If architects would be seen as able to dealing with money, it would potentially comfort clients who are worried about their construction budgets and suspect the architect to ignore them in order to promote her artistic inspirations. Such a twist would be especially intriguing considering Bjarke Ingels. What irony, if clients would be less concerned about his ego precisely because his shop knows how to deal with money!

Young architects (AIA lingo: "emerging professionals") entering the profession now will likely orient themselves on neither James Polshek nor Bjarke Ingels, no matter that both have a lot to say about the profession and both offer relevant contributions for today's discussions about equity, sustainability and fairer and healthier communities.
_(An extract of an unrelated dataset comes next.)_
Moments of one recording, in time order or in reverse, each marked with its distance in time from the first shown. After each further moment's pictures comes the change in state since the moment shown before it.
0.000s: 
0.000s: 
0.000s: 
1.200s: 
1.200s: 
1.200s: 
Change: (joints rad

That these topics are of current interest became evident through the record turnout at A'18, shorthand for the AIA Convention with equity on its banner under the title "Blueprint for Better Cities".
Staged women protest at AIA Convention (Photo: Fixsen)

An actionable outcome of the conference was Resolution 18-16 last week, an amendment to the AIA's Code of Ethics and Professional Conduct document, requiring members to commit to “the equitable treatment of design professionals and staff of diverse backgrounds and identities, and to prohibit abuse and harassment within our professional community."

In Hell’s Kitchen, right around the corner from the convention the non-profit architectural advocacy organization the Architectural Lobby, "an organization of architectural workers advocating for the value of architecture in the general public and for architectural work within the discipline" which believes that architectural work "needs structural change to be more rewarding and more socially relevant" held its own “think-in” conference. It isn't recorded whether they took a position on either Søgaard or Polshek.